∽ 小説 浮き舟【天の章 File_01】
Scene_11 死闘
由美江はマサシを心底呪っていた。この子供さえいなければ、西田家のすべてが自分のものになる。そう思っていた。ゴールは目前にある。だが目の前にいる少年が、今すべてをブチ壊そうとしているのだ。
《何が起こったっていうの、こいつに…》
由美江はそれが理解できなかった。つい数分前までは物言わぬ自閉症患者だったのだ。何年もかけてそのように作り上げてきたのだ。それがまるで何かが憑依したかのように変容してしまった。それまでのひ弱なマサシとは決定的に何かが違うのだ。言葉ひとつひとつに計算があり、祖父の存在をうまく利用し立ち回っている。そのずる賢さに底の知れぬ不気味さを感じていた。
《だけど、もう後戻りはできないわ!…》
由美江はそう思い、決意した。彼女は斜め前の席に座ったサングラスの男、近藤を見た。マサシの言葉に、義父である西田が疑いの眼差しを向け、ジッと彼を見据えていた。
《お義父様は彼を疑ってらっしゃるわ…》
由美江は愛人を同伴させたことを後悔していた。

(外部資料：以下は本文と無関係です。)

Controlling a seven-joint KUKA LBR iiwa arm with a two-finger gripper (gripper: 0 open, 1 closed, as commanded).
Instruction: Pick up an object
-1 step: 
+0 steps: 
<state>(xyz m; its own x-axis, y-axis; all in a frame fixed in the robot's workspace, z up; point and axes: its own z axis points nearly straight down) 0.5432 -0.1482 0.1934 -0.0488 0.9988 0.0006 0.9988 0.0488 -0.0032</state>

まさかこのような展開があるとは夢にも思わなかったからだ。だが、ここは何が何でもシラを切り通さねばならなかった。たとえ強引にでも…。
「あらいやだ、他人様まで巻き添えにして裸だのなんだのって、失礼でしょマサシ…」
「お気になさらないでくださいねぇ」
由美江は大袈裟な身振りで、斜向いの男に言った。
「ああ、気にしてないですよ。僕は…」
サングラスの男が言った。
「最近はテレビの影響が強いですからなぁ。子供には悪影響でしょう。はっはっは」
近藤の機転に、由美江の顔がパッと明るくなった。ドラマかなにかの話にすり替えてしまえばいい。この男、なんて役に立つのかしら…。由美江はそう思った。

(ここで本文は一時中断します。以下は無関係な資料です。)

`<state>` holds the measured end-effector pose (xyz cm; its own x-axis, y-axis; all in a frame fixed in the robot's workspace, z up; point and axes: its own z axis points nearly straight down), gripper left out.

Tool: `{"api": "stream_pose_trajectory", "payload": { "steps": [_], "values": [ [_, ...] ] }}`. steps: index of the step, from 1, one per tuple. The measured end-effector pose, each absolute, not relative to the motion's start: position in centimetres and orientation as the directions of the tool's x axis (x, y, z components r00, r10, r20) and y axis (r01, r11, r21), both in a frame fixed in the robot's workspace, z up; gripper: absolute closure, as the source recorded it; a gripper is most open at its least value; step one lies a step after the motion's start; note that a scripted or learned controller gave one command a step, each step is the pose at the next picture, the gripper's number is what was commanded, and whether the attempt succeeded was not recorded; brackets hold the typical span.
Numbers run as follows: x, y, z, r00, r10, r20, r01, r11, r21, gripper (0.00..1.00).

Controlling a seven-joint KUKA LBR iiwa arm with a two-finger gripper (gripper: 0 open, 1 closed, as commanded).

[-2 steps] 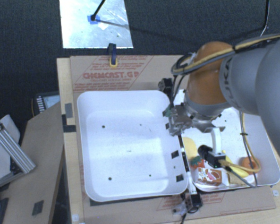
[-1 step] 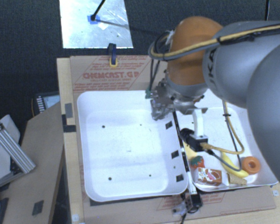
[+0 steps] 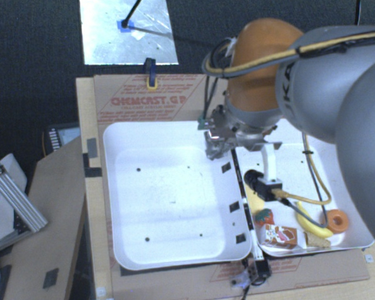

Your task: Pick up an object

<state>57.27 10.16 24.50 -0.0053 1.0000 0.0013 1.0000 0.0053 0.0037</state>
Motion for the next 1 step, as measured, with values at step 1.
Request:
{"api": "stream_pose_trajectory", "payload": {
  "steps": [1],
  "values": [
    [59.36, 11.06, 8.14, -0.003, 1.0, -0.002, 1.0, 0.003, -0.009, 1.0]
  ]
}}
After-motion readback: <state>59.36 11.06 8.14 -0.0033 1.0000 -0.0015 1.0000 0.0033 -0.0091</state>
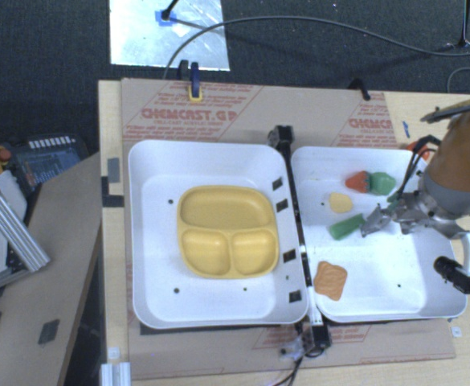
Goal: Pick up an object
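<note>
Orange flat piece [330,279] sits at the right bin's [379,300] front-left corner, untouched. Gripper [373,222] is low in that bin, tips just beside the green block [346,227]; can't tell if it's open or closed, and nothing visibly held. Looks like the approach step. Next: centre over the green block, descend, close. Yellow piece [341,203] sits near, so clipping it is a risk.

A yellow divided tray [225,230] sits in the left white bin [150,240], on a cardboard-covered bench [243,109].
</note>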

由美江がホストクラブで近藤と知り合ったのは二年程前だった。頻繁に愛人を変える由美江に取って、近藤との関係は長い方だと言えた。だがそれも利用できる間だけ…由美江はそう考えていた。由美江に取って男は、夢を実現させる為のハシゴでしかないのだ。夢を掴むために手を伸ばし、利用し尽くした男は足の下に踏みつけられてゆく。一歩一歩、着実に昇らなくてはならない。願望実現の為にはどんな淫らな行為も厭わないのだ。もうあの惨めな生活だけにはもどりたくない。そう思っていた。だが、マサシの次の一言で二人の男女は完全にチェックメイトをしてしまった。

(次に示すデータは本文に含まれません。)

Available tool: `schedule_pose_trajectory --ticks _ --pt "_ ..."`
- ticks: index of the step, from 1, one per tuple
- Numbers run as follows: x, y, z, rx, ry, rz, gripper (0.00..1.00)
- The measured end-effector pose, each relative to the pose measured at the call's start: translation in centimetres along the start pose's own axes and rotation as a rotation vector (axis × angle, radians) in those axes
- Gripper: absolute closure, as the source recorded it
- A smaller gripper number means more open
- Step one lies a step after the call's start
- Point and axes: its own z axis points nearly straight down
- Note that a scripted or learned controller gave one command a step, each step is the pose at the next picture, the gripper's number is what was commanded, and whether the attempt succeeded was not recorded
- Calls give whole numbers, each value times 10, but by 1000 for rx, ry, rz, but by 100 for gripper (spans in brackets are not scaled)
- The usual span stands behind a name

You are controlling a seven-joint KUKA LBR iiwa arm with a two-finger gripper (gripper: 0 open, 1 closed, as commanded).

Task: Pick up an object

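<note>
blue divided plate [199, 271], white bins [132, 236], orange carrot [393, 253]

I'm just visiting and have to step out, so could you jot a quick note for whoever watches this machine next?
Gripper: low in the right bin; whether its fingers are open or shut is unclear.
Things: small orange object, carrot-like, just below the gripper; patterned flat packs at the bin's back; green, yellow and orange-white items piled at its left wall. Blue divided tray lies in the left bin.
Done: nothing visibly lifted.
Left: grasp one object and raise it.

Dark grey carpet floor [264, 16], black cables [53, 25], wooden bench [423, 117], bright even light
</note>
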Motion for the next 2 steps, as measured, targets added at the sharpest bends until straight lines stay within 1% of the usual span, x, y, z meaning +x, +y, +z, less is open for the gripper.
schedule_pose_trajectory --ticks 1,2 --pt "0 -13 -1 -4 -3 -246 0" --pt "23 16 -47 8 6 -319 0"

「おじさんの胸にある薔薇の入れ墨…とっても綺麗なんだよ。おじいちゃん(笑)」
マサシは無邪気そうに祖父に言った。西田は硬い表情で二度ほどうなづき、マサシはクスクスと笑いながら上目遣いに男を見た。近藤は凍りついたように固くなり、それ以上何も言わなくなってしまった。
「おだまり、この糞ガキ!」
由美江は腹の底からそう吐き捨てると、マサシの髪の毛をグワシと掴みその目を睨みつけた。その邪視にマサシは震え上がる…と義母は思っていた。実際マサシは、義母の形相に恐怖していた。が、そのマサシの恐れを異次元レイヤーの何者かが、ムシャムシャと喰ってゆくのだ。“シャッコウ様”だった。
マサシは心の中で起こっている二つの現象の、相殺を体感していた。膨れ上がる“恐怖の霊気玉”とそれを吸収して肥大化する“シャッコウ様”とを…。
菊千代は少し離れたところからその様子をうかがっていた。冷めた目で義母を見据える少年は、いま何かを乗り越えようとしていたのだ。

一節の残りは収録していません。